== ACTIVITY ==
Number of lines below with the word "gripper": state it and write nothing more.

== DATASET EXCERPT ==
⟨
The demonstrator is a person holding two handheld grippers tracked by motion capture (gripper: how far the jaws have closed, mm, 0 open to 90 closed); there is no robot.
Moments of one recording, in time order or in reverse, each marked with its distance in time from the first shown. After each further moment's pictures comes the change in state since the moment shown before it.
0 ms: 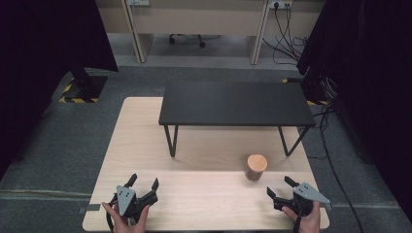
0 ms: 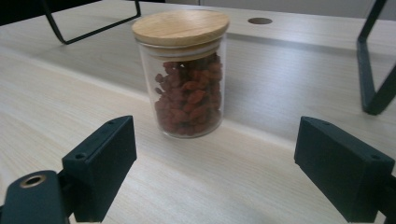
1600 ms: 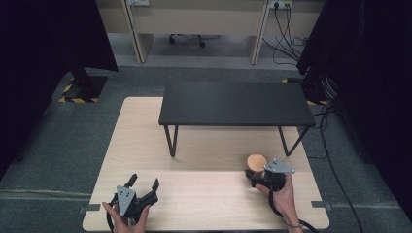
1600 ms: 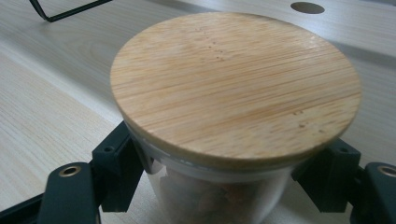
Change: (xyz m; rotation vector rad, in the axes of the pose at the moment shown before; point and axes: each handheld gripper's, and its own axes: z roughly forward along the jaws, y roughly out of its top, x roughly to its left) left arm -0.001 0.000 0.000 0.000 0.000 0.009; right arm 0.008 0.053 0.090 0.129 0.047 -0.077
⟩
== EXERCISE OUTPUT ==
2